I imagine POMDP models either 1) need to be generalized to allow the agent to update its policies as time goes on, based on new data, or 2) need to be able to handle enough contingencies that any change in conditions is simply treated as another observation.

I hope you get what I mean. In case 1) we have actual

learningwith the passage of time as we run the model, while in case 2) all the learning must occur before we start running the model; the model needs to be sufficiently well-prepared to be already familiar with all situations it comes across.Clearly approach 1) is more ambitious and more interesting. I wonder what various systems like self-driving cars actually do!
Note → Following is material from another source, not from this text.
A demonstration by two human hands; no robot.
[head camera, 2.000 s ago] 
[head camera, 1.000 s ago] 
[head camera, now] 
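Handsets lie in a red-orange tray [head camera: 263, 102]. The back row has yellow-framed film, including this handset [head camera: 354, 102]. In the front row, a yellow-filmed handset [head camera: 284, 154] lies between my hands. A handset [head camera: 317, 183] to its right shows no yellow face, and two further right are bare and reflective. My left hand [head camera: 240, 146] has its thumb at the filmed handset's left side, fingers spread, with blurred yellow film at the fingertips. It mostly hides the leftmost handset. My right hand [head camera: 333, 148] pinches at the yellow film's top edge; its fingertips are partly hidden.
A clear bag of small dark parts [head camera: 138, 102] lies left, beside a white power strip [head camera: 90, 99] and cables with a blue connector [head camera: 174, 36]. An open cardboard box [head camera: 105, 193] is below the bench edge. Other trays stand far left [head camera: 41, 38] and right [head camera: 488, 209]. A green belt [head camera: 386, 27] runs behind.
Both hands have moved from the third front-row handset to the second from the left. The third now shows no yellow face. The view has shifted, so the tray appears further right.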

Does one of Google’s cars actually learn as it drives, for example learn more about the probability that another car will cut in front of it as it drives along a particular highway you use to go do work, perhaps in a way that depends on the time of day? This could be good, but it’s probably harder to get right.
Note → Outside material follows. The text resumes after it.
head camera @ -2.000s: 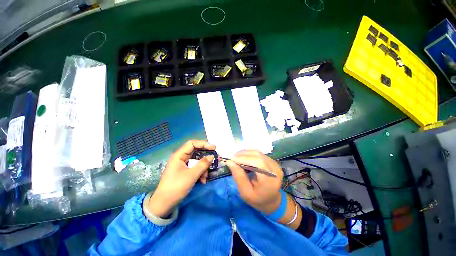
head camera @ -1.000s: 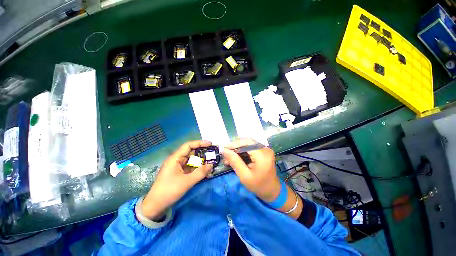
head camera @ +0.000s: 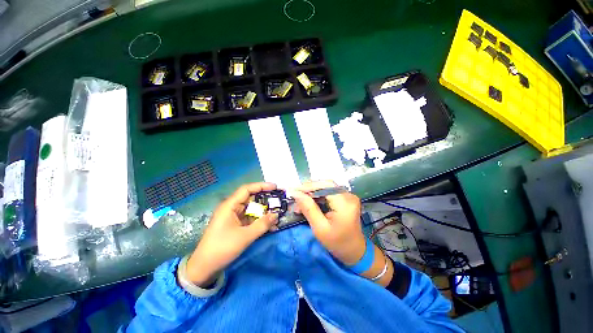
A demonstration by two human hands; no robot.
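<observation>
My left hand (head camera: 233,224) holds a small black device unit (head camera: 274,202) between thumb and fingers. A white square shows in the unit, and a yellow and white part hangs at its left side. My right hand (head camera: 331,221) is close at the unit's right side and grips thin tweezers (head camera: 320,191), partly hidden by the fingers. The tweezer tip is too small to tell if it holds anything. Two white strips (head camera: 273,146) lie just beyond my hands. A black compartment tray (head camera: 237,117) behind them holds similar units; one back-row pocket is empty.
A blue sheet with a dark grid (head camera: 181,184) lies left of my hands. Clear plastic bags (head camera: 104,156) lie further left. White scraps (head camera: 357,140) lie beside a black box (head camera: 437,110). A yellow tray (head camera: 533,97) and a blue box (head camera: 572,55) are far right. Cables hang below the bench edge.
Since two seconds ago, the unit in my left hand has been turned so its white square and yellow part show. The tweezers have tilted. Little differs from one second ago.
</observation>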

I remember an old discussion on sci.physics.research where James Dolan discussed a type of linear algebra based on Bellman’s Dynamic Programming where addition was replaced by the minimization of costs and multiplication was replaced by the addition of costs. The transition costs for traversing a graph roughly corresponded to the action of classical mechanics so that minimizing the cost of a path from point a to point b corresponded to the least action principle. From what I remember, this approach really showed the close relationship between statistical, classical, and quantum mechanics, although I also remember never quite grokking the whole picture. Does this ring a bell for anyone? Does anyone know if this approach is written up anywhere?
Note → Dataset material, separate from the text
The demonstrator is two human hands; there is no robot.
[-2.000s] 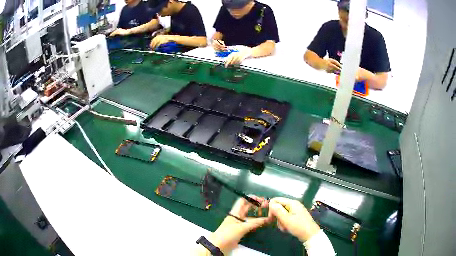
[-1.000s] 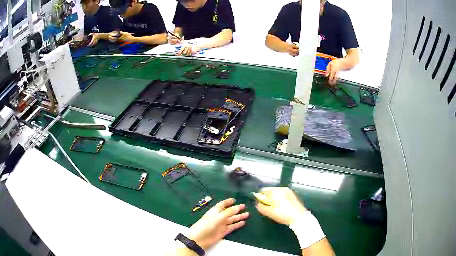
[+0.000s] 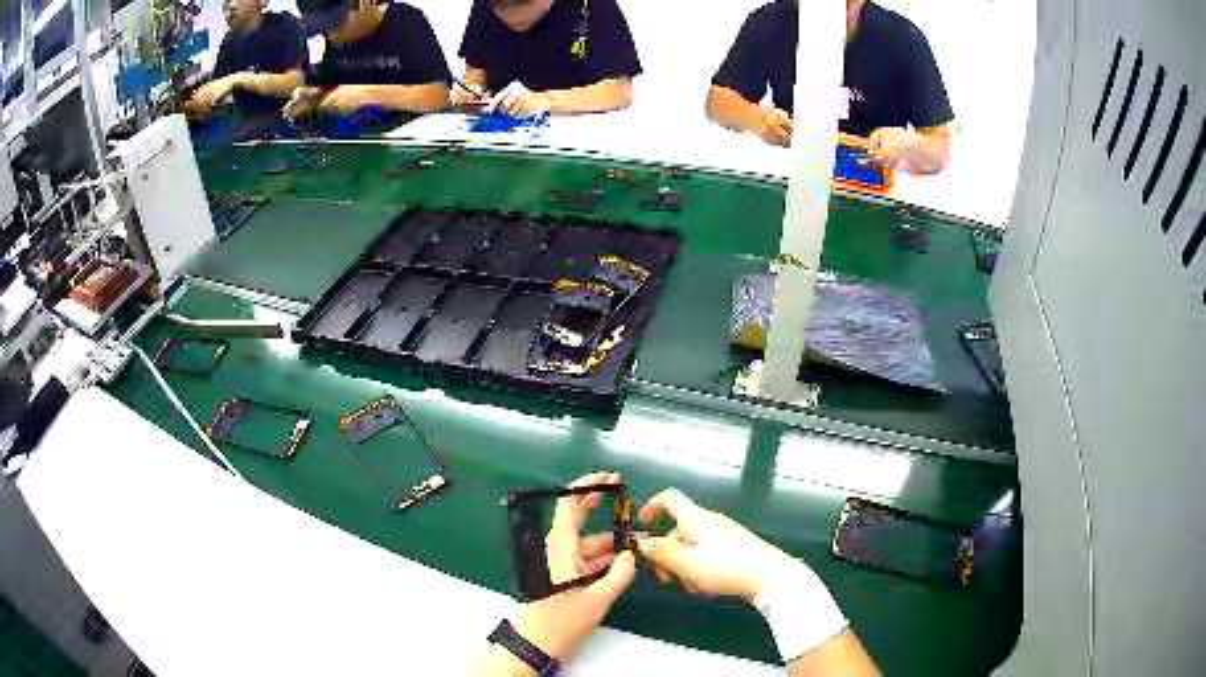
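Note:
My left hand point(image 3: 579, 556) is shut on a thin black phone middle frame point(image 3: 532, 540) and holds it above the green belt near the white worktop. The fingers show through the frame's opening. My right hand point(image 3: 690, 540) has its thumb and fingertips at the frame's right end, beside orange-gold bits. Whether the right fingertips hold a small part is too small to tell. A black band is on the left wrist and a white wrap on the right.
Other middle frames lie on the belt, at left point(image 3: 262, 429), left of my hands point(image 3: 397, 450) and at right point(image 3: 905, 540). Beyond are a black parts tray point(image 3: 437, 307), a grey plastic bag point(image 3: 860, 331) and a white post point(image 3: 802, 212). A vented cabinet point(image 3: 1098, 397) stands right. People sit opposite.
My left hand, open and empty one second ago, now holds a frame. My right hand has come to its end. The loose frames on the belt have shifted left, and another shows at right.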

I spent lots of time discussing this with James, and you can read bits of it written up in my Winter 2007 quantum gravity seminar notes, especially here:

• Week 12 (Jan. 30) – Classical, quantum and statistical mechanics as "matrix mechanics". In quantum mechanics we use linear algebra over the ring of complex numbers; in classical mechanics everything is formally the same, but we instead use the rig R

^{min}= R ∪ {+∞} where the addition is min and the multiplication is +. As a warmup for bringing statistical mechanics into the picture – and linear algebra over yet another rig – we recall how the dynamics of particles becomes the statics of strings after Wick rotation. Blog entry.• Week 13 (Feb. 6) – Statistical mechanics and deformation of rigs. Statistical mechanics (or better, "thermal statics") as matrix mechanics over a rig R

^{T}that depends on the temperature T. As T → 0, the rig R^{T}reduces to R^{min}and thermal statics reduces to classical statics, just as quantum dynamics reduces to classical dynamics as Planck’s constant approaches zero. Tropical mathematics, idempotent analysis and Maslov dequantization. Blog entry.Supplementary reading: Grigori L. Litvinov, The Maslov dequantization, idempotent and tropical mathematics: a very brief introduction. Also see the longer version here.

• Week 14 (Feb. 13) – An example of path-integral quantization: the free particle on a line (part 1). Blog entry.

• Week 15 (Feb. 20) – The free particle on a line (part 2). Showing the path-integral approach agrees with the Hamiltonian approach. Fourier transforms and Gaussian integrals. Blog entry.